• _RECORD EXTRACTS_
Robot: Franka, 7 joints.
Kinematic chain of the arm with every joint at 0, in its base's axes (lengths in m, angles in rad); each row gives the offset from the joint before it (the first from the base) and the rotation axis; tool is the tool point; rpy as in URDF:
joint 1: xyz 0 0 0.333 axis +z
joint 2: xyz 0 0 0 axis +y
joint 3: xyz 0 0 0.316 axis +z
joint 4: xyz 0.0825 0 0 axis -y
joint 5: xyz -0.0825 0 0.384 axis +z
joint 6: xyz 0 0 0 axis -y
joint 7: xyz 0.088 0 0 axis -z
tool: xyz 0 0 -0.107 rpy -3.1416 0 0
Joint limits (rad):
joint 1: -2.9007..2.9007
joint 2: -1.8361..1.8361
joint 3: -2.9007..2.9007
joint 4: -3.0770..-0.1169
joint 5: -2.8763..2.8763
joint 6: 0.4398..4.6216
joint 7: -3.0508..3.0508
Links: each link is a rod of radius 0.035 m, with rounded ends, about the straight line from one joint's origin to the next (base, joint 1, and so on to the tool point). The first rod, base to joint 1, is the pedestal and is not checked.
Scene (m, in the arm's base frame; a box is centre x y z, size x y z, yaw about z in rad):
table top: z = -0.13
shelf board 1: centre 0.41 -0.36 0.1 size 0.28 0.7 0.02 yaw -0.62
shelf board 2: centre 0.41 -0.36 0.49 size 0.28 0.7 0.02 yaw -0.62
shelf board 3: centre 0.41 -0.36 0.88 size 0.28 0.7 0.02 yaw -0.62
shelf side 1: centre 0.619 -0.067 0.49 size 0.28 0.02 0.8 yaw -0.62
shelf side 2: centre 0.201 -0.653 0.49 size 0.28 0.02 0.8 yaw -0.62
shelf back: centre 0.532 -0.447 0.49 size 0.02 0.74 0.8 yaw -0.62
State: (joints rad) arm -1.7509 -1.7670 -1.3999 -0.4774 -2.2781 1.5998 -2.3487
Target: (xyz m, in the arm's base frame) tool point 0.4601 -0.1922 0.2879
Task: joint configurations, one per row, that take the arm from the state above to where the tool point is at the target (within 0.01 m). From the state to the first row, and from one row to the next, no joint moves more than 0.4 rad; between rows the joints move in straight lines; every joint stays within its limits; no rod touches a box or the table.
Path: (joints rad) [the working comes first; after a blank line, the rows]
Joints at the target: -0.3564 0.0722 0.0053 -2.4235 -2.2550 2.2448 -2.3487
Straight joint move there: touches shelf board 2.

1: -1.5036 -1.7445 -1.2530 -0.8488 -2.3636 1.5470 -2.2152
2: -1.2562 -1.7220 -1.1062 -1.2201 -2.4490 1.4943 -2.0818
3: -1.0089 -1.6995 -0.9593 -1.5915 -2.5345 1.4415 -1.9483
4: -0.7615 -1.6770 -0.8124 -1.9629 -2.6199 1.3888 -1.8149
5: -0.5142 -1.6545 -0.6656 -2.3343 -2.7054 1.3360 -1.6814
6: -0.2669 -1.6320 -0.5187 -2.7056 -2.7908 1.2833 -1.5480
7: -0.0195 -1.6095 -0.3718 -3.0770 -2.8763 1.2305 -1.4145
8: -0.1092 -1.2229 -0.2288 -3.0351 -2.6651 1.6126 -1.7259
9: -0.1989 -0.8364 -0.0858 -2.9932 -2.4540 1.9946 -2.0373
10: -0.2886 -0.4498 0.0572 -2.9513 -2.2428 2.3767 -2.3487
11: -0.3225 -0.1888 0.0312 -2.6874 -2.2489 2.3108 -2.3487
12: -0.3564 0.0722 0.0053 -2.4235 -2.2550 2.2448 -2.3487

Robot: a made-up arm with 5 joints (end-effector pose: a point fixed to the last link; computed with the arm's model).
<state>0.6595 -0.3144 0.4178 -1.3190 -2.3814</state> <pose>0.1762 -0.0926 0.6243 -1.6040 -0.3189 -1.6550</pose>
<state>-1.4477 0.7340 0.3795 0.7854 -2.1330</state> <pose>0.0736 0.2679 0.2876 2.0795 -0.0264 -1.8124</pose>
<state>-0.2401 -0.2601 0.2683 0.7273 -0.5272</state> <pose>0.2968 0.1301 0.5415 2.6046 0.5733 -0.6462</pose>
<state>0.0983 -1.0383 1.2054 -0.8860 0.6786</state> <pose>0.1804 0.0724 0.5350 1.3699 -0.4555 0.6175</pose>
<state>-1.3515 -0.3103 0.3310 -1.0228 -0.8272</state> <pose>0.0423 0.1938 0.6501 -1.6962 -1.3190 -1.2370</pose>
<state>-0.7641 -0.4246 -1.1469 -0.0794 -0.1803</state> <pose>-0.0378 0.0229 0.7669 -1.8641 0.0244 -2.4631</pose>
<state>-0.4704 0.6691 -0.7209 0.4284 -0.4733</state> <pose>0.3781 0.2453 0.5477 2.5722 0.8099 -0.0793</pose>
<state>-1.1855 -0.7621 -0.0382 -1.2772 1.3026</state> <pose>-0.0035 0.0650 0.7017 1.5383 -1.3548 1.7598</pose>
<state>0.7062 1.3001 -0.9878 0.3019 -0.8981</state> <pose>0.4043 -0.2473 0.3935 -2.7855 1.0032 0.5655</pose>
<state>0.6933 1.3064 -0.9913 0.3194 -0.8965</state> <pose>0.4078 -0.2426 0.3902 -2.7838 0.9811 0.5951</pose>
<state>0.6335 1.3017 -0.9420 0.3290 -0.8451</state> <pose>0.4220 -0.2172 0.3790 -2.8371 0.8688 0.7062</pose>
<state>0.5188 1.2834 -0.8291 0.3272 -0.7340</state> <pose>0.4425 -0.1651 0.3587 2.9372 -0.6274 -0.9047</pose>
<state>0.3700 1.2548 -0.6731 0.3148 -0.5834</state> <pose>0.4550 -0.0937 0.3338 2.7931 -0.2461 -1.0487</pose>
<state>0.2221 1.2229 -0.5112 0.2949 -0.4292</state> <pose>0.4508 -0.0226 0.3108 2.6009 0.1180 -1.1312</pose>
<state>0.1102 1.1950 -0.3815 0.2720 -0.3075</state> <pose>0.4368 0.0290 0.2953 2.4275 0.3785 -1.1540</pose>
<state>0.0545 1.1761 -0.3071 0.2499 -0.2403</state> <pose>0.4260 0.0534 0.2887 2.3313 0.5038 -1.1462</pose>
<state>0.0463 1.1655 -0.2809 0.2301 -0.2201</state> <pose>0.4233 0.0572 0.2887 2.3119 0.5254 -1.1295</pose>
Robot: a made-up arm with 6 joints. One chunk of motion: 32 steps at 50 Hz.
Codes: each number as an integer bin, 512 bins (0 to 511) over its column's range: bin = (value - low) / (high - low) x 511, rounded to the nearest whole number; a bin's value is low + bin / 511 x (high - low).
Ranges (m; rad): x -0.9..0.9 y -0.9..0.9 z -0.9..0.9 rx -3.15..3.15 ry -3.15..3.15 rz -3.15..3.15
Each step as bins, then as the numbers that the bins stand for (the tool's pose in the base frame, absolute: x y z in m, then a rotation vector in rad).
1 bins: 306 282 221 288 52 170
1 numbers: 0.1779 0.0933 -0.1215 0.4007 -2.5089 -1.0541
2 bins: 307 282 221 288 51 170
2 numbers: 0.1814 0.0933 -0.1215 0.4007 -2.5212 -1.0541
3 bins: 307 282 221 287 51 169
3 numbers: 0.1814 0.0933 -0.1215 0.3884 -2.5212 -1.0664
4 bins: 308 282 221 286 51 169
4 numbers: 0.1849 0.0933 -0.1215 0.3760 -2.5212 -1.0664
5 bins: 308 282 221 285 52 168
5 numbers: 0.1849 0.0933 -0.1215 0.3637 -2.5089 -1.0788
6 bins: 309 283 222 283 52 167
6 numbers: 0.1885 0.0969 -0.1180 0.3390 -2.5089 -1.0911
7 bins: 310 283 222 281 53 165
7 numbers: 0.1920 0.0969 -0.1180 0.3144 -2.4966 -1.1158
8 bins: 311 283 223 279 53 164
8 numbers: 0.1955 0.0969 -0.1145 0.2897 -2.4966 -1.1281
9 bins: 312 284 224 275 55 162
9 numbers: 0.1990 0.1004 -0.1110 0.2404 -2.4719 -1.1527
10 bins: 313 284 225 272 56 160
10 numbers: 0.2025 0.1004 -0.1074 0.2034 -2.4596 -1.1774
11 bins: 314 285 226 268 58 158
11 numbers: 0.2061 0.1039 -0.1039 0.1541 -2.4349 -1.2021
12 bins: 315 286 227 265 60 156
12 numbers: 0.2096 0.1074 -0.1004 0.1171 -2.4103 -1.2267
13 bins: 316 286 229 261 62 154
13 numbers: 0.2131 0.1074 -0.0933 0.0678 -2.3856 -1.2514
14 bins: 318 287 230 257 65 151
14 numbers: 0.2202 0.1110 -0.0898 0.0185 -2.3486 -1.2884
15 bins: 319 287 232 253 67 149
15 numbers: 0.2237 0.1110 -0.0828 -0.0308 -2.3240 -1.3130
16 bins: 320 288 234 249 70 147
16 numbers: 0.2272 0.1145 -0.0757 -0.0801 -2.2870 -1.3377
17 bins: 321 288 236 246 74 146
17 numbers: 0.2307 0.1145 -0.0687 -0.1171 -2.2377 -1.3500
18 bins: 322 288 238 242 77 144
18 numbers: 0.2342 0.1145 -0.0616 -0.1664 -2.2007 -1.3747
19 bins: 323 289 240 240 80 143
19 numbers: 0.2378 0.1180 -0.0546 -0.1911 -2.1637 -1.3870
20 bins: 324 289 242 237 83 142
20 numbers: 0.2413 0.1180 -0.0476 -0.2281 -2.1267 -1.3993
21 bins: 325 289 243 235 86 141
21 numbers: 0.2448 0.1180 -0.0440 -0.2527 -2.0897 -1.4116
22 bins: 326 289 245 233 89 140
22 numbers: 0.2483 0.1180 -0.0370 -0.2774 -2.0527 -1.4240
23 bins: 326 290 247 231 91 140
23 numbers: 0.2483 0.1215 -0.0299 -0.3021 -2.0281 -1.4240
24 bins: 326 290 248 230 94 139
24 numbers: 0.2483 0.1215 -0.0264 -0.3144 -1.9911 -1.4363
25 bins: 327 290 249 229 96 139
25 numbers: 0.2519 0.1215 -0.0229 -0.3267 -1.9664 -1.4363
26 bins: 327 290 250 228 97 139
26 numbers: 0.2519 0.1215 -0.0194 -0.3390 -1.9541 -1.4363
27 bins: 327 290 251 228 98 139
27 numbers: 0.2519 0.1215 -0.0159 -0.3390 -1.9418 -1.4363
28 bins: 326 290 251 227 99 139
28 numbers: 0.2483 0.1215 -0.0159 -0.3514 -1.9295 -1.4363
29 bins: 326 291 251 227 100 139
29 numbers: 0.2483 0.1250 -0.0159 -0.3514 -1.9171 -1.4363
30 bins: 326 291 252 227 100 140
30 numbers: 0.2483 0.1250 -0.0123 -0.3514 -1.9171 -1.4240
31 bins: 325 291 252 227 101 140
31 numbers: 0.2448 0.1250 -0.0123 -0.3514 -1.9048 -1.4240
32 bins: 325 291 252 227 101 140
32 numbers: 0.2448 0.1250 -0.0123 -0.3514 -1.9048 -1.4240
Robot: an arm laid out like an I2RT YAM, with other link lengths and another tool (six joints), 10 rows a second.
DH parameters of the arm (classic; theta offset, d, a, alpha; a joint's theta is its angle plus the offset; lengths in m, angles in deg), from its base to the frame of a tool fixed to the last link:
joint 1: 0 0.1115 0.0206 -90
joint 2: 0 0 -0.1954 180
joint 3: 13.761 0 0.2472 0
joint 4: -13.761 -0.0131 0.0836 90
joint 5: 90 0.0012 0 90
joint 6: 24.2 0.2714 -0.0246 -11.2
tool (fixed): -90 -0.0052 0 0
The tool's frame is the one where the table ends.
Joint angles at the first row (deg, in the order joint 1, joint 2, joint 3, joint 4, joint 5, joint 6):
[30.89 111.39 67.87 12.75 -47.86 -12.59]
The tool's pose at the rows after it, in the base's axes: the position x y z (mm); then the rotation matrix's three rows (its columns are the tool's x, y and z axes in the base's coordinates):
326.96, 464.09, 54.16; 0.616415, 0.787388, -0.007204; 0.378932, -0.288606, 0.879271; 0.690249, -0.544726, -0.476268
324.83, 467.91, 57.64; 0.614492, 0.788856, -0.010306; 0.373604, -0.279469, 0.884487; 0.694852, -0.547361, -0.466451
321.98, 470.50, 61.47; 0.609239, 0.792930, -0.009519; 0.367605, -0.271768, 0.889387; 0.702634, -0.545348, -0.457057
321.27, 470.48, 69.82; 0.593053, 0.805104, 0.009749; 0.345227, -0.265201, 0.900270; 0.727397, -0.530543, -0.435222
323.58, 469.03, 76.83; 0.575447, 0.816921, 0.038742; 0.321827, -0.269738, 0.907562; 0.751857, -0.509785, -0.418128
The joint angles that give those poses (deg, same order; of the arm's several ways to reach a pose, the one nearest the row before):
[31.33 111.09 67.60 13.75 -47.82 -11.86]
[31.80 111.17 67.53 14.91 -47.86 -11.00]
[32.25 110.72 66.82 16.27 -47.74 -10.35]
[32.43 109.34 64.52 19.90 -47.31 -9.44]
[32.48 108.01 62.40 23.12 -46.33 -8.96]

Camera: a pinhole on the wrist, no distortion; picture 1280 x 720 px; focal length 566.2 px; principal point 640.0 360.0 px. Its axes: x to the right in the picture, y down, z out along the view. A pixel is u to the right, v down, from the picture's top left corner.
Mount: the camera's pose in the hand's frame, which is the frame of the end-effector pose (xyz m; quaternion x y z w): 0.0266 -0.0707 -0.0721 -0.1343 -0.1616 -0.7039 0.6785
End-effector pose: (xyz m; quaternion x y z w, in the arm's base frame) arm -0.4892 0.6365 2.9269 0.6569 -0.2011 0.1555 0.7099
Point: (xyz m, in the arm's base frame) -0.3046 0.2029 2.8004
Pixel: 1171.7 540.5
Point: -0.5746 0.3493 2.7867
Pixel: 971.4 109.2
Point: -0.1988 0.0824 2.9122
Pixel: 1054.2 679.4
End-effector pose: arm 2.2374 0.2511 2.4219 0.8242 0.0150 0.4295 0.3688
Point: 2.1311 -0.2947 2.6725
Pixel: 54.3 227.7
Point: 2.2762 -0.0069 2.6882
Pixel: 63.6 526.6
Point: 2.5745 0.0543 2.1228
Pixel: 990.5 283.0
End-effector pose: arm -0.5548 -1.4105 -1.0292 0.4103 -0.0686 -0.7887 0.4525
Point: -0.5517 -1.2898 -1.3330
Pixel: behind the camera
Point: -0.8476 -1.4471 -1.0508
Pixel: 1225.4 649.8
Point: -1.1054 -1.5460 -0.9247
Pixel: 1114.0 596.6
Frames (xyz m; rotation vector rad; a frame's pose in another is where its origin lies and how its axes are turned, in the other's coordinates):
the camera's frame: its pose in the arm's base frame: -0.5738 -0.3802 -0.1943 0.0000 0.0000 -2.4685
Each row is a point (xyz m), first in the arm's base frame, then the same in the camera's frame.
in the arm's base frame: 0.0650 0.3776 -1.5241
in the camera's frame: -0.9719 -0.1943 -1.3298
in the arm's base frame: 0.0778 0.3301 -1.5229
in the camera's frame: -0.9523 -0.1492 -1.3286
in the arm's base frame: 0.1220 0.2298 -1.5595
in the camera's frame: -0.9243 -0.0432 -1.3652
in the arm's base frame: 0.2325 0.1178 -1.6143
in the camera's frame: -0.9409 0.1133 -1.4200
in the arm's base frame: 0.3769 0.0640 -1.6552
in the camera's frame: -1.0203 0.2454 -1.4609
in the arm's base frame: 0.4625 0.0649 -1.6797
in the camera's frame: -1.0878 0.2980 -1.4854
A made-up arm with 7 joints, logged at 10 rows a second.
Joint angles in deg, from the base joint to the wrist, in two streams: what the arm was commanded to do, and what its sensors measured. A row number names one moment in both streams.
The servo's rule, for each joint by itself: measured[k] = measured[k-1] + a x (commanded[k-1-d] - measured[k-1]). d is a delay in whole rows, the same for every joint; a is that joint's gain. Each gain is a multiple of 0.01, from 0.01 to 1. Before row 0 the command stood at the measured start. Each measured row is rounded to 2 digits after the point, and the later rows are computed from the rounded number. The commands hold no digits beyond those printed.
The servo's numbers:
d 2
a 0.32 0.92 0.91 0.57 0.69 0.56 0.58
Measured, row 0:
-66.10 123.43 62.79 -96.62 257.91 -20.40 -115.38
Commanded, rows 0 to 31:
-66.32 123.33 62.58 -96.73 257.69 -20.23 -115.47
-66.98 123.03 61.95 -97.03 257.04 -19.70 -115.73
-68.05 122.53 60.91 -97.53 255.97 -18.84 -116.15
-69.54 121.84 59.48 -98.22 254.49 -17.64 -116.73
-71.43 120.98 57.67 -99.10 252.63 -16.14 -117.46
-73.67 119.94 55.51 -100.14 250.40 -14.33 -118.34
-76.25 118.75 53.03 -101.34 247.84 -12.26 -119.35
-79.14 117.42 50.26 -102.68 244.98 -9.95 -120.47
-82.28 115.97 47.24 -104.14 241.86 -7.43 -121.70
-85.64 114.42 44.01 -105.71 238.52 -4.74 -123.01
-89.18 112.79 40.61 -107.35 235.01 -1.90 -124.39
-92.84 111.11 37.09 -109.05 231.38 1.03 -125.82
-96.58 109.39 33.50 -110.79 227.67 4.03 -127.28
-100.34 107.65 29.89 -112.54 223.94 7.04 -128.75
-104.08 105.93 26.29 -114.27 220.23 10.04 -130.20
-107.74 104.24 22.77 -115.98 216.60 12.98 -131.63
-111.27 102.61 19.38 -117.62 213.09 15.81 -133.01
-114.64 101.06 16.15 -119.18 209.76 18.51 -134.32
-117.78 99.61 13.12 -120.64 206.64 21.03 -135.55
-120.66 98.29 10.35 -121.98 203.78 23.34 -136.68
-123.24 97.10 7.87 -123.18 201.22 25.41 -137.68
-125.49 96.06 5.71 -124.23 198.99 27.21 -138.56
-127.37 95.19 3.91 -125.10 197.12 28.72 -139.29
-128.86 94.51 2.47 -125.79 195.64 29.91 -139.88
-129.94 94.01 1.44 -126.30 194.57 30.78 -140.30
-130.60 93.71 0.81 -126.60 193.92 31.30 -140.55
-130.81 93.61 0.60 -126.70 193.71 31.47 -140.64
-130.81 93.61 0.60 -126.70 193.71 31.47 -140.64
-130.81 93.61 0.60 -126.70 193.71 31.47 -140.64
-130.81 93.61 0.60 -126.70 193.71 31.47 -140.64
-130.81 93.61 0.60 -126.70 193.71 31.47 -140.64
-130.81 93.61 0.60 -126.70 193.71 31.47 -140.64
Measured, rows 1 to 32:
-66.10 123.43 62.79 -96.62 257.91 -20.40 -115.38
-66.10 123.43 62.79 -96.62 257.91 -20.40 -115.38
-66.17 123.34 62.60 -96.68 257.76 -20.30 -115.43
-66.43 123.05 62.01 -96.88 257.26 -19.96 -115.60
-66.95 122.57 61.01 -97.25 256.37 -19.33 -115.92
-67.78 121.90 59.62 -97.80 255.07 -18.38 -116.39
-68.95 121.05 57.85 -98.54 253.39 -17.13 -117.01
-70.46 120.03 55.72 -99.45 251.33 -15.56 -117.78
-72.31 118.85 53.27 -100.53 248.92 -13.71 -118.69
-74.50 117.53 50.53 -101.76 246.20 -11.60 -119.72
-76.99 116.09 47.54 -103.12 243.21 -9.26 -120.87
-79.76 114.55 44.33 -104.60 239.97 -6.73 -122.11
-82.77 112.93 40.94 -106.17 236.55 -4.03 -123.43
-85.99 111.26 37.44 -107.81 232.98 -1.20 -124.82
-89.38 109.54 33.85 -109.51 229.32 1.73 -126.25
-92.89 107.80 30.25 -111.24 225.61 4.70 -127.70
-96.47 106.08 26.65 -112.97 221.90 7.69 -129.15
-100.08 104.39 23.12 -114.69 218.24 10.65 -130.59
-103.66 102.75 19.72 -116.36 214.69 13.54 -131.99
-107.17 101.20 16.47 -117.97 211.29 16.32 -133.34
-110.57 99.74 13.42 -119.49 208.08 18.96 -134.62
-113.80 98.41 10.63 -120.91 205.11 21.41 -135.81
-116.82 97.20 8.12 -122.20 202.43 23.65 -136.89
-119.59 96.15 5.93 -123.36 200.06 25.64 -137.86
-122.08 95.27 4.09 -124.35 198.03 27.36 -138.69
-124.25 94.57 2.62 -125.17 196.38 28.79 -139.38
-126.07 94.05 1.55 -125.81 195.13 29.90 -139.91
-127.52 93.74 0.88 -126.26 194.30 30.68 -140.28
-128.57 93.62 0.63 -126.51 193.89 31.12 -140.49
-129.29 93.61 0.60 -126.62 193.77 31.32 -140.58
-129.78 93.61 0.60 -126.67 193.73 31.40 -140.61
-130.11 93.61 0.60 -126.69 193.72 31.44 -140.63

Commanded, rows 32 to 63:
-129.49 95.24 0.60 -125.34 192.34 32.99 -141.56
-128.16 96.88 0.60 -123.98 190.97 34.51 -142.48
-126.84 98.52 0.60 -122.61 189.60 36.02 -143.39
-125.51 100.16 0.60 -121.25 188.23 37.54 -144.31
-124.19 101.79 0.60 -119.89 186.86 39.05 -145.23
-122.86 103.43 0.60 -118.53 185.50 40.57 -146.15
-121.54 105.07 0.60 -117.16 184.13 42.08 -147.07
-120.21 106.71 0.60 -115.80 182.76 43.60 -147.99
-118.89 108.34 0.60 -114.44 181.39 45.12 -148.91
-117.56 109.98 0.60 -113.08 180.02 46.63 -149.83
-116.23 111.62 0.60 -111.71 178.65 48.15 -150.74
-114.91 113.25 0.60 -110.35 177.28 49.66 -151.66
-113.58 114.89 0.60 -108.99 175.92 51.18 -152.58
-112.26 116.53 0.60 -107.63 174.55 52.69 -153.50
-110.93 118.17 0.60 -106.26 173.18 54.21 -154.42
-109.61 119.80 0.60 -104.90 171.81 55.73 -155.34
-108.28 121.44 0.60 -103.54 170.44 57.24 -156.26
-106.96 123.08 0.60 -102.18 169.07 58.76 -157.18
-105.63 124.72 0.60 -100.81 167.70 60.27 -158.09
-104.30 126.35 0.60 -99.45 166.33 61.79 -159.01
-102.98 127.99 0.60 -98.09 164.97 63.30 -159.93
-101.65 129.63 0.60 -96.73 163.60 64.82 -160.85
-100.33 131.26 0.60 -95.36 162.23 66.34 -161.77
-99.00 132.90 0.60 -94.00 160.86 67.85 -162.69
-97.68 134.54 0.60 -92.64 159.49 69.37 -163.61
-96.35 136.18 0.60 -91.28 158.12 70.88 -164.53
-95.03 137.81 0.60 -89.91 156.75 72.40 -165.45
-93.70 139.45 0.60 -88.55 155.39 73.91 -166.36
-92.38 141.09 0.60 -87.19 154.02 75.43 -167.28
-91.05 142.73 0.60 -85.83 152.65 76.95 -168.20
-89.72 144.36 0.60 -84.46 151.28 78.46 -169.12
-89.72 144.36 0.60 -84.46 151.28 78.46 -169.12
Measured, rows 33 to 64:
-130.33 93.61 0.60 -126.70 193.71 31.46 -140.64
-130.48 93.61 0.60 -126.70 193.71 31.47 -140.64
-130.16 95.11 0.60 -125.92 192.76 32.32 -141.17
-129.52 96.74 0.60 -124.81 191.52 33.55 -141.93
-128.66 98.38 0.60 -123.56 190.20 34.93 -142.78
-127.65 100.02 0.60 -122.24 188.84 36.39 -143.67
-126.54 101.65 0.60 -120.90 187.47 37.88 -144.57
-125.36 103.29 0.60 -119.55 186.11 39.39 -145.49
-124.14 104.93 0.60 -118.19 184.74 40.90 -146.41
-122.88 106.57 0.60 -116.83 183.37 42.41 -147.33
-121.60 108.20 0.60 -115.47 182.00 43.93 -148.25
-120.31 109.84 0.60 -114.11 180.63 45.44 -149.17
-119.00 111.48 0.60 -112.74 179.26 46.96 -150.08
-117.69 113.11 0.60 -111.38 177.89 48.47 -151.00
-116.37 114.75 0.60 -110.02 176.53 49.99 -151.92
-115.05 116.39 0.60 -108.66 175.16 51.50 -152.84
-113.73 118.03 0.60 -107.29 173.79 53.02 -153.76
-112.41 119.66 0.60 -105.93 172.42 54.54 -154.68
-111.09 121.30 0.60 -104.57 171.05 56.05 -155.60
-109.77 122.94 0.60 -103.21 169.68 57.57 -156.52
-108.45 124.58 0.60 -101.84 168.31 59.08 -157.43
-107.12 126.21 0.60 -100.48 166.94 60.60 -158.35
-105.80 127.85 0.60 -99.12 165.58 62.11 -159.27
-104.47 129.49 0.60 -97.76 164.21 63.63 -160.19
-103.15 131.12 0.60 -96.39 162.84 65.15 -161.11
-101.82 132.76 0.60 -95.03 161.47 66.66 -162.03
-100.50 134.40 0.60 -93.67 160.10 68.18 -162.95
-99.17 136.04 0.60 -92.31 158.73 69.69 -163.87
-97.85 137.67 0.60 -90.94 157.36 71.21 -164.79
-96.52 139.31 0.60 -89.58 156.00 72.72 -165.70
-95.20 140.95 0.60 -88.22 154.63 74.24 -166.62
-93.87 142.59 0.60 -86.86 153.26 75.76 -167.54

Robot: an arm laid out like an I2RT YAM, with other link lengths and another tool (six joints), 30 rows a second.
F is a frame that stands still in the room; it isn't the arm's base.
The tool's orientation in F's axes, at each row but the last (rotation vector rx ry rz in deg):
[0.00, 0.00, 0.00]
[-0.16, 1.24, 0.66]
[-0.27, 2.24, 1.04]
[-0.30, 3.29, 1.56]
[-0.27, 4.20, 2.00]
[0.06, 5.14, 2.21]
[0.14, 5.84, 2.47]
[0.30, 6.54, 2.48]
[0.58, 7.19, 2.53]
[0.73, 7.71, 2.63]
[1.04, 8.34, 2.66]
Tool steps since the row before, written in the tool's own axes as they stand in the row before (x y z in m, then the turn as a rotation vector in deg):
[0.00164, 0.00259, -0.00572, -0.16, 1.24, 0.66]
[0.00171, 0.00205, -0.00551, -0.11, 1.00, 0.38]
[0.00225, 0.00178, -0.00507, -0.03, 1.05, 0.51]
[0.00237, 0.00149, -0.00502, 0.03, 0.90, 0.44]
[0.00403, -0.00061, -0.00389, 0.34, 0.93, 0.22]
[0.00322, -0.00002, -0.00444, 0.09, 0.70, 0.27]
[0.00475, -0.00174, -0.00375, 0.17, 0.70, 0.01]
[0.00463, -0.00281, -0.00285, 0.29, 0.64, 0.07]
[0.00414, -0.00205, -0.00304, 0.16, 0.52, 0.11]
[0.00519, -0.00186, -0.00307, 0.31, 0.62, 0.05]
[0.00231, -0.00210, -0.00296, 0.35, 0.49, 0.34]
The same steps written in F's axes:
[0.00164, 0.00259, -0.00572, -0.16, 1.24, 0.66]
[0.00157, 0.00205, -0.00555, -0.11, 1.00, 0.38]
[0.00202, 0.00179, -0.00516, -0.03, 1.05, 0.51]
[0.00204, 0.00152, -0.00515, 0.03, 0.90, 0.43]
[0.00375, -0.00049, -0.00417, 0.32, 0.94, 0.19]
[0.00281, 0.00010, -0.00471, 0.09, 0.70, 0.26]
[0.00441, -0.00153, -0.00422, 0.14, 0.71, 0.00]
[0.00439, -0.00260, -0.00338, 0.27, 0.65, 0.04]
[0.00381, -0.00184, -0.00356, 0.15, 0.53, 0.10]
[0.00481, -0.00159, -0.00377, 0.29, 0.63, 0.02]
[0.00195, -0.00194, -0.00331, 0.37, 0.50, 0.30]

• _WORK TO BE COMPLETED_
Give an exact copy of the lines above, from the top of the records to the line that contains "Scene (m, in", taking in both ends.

• _EXERCISE ANSWER_
Robot: Franka, 7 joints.
Kinematic chain of the arm with every joint at 0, in its base's axes (lengths in m, angles in rad); each row gives the offset from the joint before it (the first from the base) and the rotation axis; tool is the tool point; rpy as in URDF:
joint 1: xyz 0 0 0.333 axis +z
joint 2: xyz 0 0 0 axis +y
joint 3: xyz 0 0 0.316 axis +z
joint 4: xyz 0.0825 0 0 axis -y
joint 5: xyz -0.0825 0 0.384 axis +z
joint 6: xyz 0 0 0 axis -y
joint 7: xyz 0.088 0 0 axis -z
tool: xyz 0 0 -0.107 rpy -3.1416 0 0
Joint limits (rad):
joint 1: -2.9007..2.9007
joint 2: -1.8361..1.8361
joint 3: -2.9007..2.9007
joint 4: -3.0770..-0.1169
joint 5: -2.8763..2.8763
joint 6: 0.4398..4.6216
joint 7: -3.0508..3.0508
Links: each link is a rod of radius 0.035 m, with rounded ends, about the straight line from one joint's origin to the next (base, joint 1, and so on to the tool point). The first rod, base to joint 1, is the pedestal and is not checked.
Scene (m, in the arm's base frame; a box is centre x y z, size x y z, yaw about z in rad):

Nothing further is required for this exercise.